Since we must affirm the trial court on a jurisdictional ground, i.e., standing, we do not meet "the good of the child issue." Even if we did meet that issue, we would have to affirm since the evidence presented by the grandparents falls far short of the proof required by the "good of the child test" to take away custody of a child from his natural parent. At best, the evidence shows a single act of physical discipline administered by the father for disciplinary reasons.
The plaintiffs further argue that the court erred in failing to appoint a guardian ad litem. This charge is without merit. The request for a guardian ad litem was made after the court determined that the grandparents lacked the standing required by Illinois law to attack the custody of a minor child held by his father. It was also made after the trial court had heard from the minor himself, and although we note that the court had the jurisdiction and discretion to appoint a guardian, we conclude under the facts of this case now before the court that the trial Judge did not abuse that discretion.

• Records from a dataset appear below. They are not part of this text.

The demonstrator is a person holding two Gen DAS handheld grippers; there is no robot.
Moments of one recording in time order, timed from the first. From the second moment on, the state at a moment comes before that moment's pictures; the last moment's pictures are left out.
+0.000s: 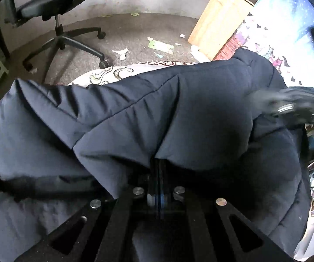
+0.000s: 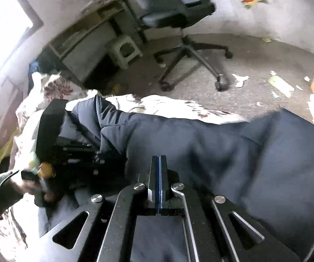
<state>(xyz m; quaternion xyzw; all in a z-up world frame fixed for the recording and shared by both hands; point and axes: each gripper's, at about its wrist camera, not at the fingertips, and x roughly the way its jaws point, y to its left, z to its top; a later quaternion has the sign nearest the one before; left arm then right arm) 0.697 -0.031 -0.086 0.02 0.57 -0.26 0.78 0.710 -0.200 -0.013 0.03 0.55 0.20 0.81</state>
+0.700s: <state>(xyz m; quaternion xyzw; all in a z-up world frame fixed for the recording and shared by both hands) 0.680 -0.027 -0.094 0.02 0.54 -0.23 0.81 0.705 -0.263 -0.070 0.07 0.60 0.09 0.79</state>
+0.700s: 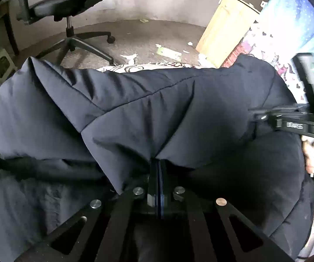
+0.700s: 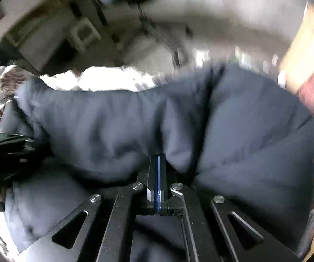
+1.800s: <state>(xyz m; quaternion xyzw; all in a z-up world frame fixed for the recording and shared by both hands) 0.555 0.013 0.027 -0.07 0.37 -0.12 0.92 0.540 -0.279 0.080 0.07 0.35 0.08 0.93</state>
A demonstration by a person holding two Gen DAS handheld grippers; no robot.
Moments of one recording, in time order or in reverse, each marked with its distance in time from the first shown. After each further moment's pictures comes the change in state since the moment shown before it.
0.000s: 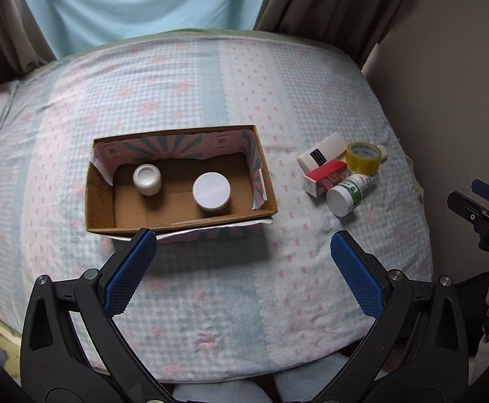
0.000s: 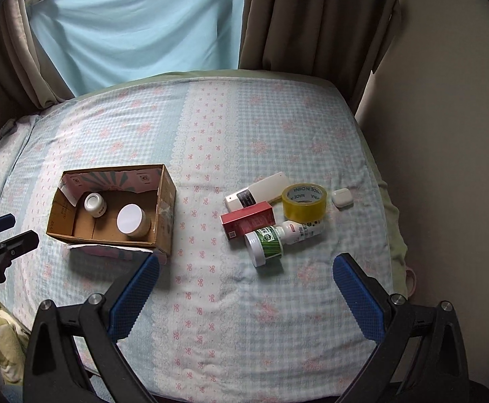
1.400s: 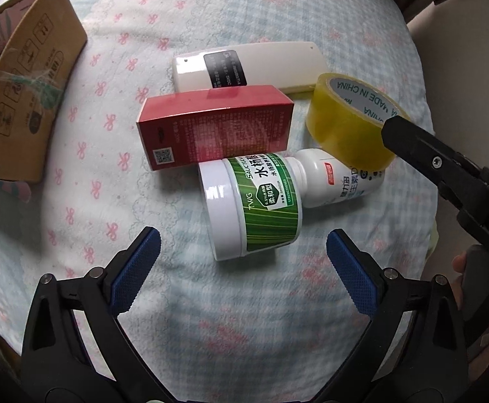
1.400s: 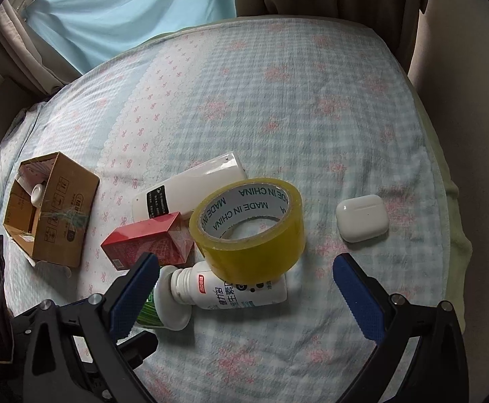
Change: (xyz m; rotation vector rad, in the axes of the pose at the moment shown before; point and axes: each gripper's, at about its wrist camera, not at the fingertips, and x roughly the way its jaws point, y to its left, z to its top) left arm 0.303 -0.210 -0.006 -0.324 0.274 -0.004; right arm 0.266 -0.156 0.030 -0.047 0.113 0.269
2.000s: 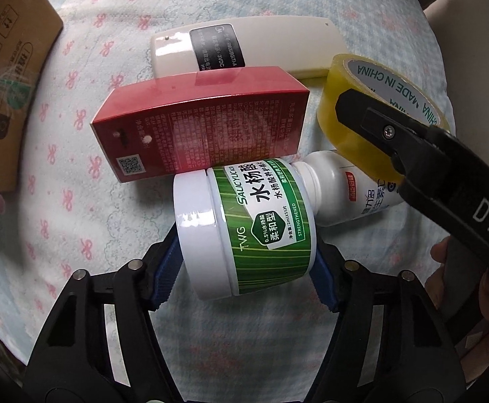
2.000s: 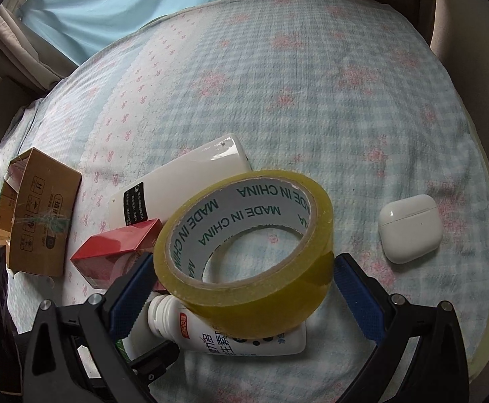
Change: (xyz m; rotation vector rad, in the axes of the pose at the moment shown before) left arm 0.032 -0.008 0.011 0.001 0.047 0.026; right arm 0.059 -0.001 0.008 -0.003 0.034 0.034
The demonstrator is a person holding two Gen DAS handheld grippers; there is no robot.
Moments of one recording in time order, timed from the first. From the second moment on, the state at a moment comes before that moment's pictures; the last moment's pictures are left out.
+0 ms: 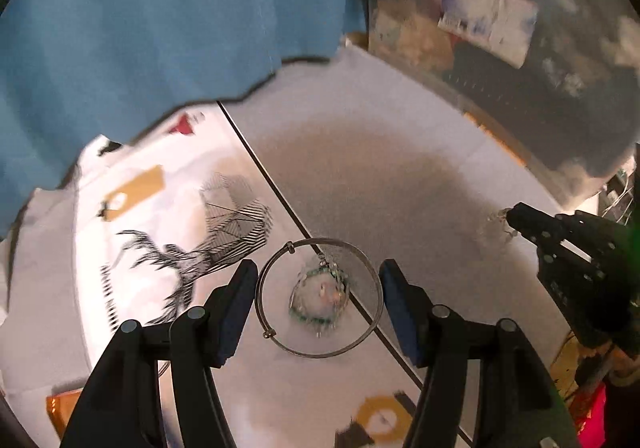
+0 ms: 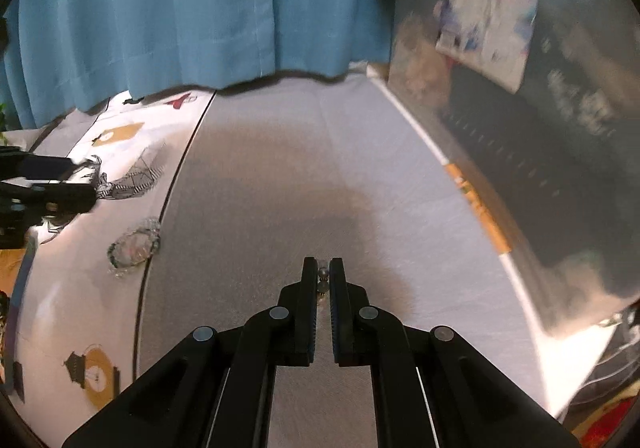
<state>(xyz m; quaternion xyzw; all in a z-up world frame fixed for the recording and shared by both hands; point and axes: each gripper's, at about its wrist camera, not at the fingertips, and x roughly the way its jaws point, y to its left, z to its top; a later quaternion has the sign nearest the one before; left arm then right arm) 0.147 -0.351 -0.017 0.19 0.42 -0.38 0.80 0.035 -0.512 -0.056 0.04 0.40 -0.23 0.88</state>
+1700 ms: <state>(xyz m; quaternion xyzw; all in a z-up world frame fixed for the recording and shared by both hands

Finally, we find laudable the concerns of the grandparents over their 11-year-old grandchild. However, it is obvious that the father in this case has an equal concern. Although the plaintiffs charge that Rodney would completely terminate his son's 11-year-old relationship with them, the record does not support that charge and, in fact, refutes it. The record reflects that the plaintiffs enjoy visitation rights with their grandson.
Lastly, nothing we have said precludes young 11-year-old Tony from visiting his grandparents, raking their leaves, or even putting up their storm windows to keep the cold wind out and the warmth of their hearts in.
For the above reasons, the trial court's order is affirmed.